→ WORK ITEM: Take every line containing "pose" from the material and copy it.
++++ RECORD EXTRACTS ++++
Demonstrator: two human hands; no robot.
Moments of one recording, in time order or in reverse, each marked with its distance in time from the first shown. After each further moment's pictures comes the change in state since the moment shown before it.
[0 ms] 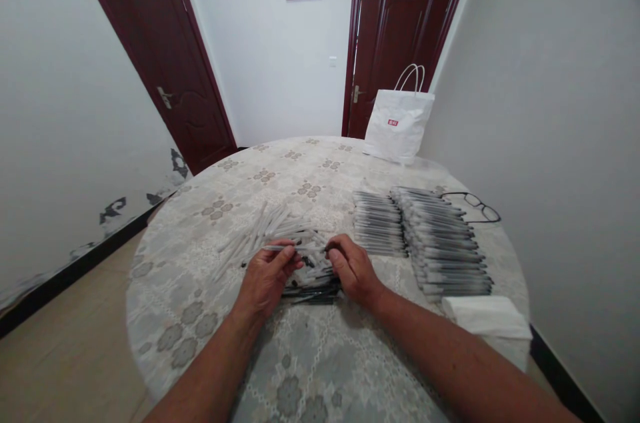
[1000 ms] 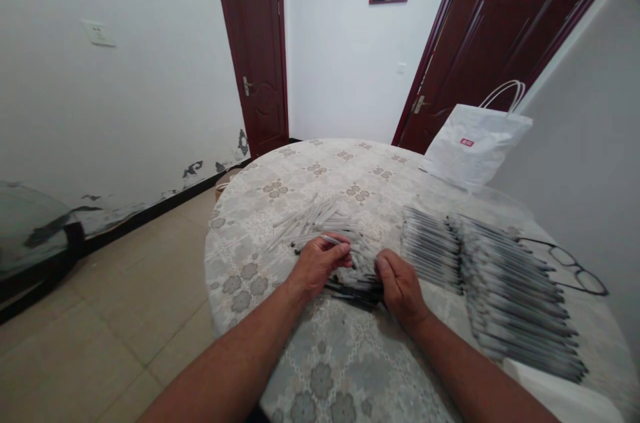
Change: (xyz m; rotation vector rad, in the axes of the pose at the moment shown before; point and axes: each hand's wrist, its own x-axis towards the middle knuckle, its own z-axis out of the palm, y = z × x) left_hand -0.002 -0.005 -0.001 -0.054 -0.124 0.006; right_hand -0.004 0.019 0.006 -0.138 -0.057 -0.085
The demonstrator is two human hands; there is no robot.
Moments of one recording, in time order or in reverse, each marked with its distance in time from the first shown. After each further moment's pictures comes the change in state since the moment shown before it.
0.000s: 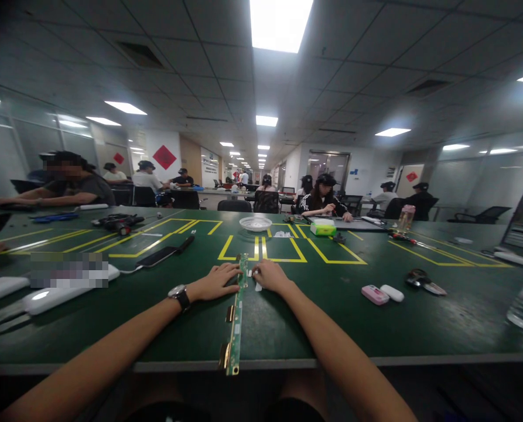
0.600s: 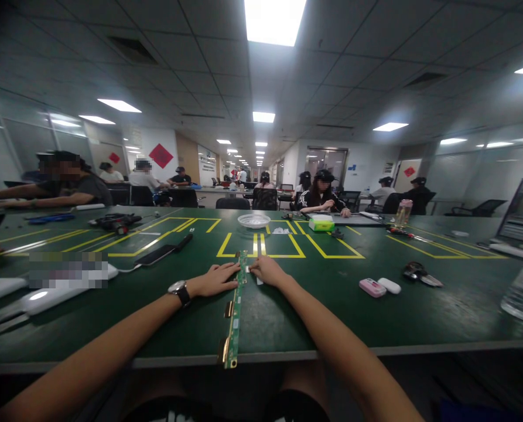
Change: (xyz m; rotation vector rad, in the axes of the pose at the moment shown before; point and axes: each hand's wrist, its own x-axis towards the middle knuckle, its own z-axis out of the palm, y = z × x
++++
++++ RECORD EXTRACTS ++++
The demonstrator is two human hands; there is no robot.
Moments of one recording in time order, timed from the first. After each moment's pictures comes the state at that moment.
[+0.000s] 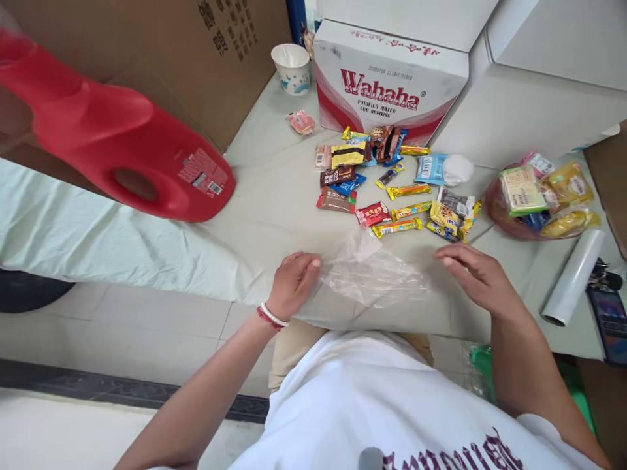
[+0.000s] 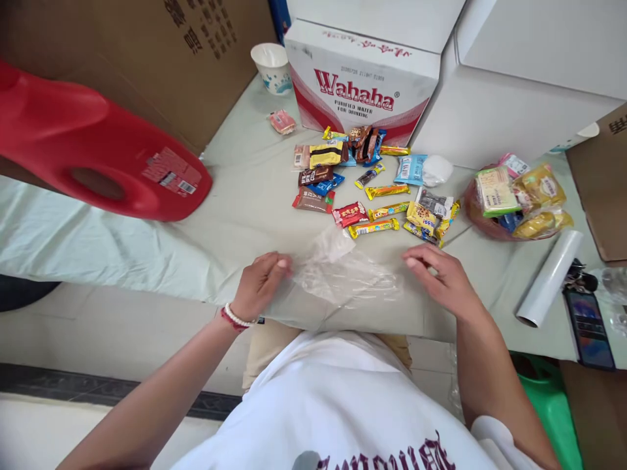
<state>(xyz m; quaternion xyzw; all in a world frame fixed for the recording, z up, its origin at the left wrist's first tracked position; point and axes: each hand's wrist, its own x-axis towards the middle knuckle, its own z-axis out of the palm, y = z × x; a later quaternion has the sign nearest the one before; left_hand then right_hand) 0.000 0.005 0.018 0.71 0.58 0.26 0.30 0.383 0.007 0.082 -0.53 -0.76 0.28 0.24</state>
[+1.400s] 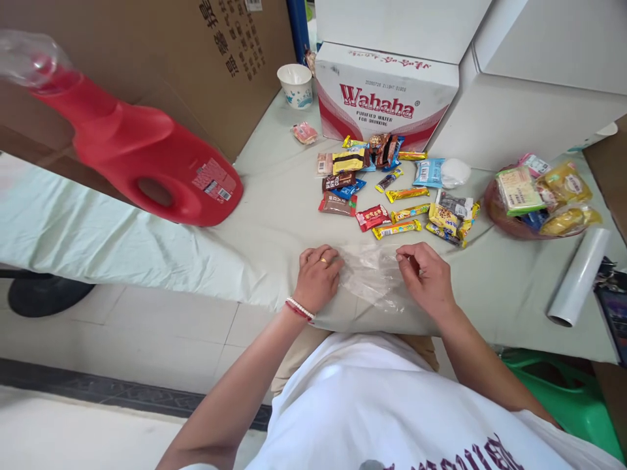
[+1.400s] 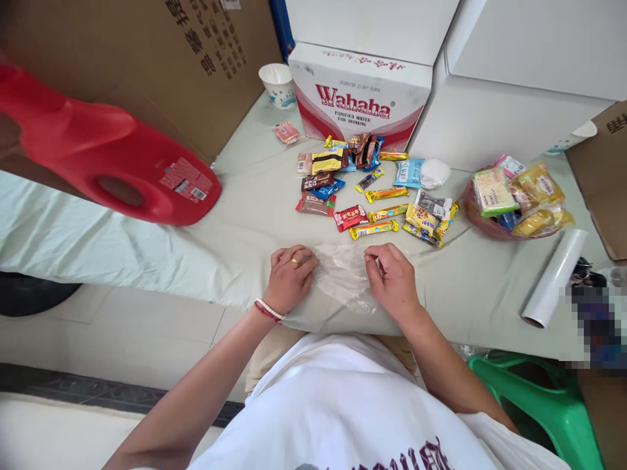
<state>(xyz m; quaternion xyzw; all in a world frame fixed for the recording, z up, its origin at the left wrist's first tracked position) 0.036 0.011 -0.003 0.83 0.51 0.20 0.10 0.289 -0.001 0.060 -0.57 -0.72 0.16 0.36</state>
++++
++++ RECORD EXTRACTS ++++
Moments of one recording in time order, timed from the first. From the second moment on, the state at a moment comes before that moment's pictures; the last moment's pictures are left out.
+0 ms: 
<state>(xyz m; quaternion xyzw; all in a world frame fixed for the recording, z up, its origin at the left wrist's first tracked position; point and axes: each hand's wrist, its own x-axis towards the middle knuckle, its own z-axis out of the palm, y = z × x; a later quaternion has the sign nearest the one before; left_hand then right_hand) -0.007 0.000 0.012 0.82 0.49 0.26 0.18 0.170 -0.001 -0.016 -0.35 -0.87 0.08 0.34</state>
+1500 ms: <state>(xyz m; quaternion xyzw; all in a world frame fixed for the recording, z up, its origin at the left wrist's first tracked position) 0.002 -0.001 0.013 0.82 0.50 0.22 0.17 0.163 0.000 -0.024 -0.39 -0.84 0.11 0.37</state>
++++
→ RESPONSE TO THE TASK:
Change: (xyz m; rotation vector rad, in the axes of the pose at the moment shown before; point and axes: each hand's wrist, its own x-axis towards the middle knuckle, its own z-axis out of the palm, y = z × x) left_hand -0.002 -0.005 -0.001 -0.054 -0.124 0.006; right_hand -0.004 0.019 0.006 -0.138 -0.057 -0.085
Change: (xyz m; rotation vector rad, in the axes of the pose at the moment shown before; point and axes: each hand's wrist, its own x-axis towards the middle knuckle, its own z-axis out of the palm, y = z × x

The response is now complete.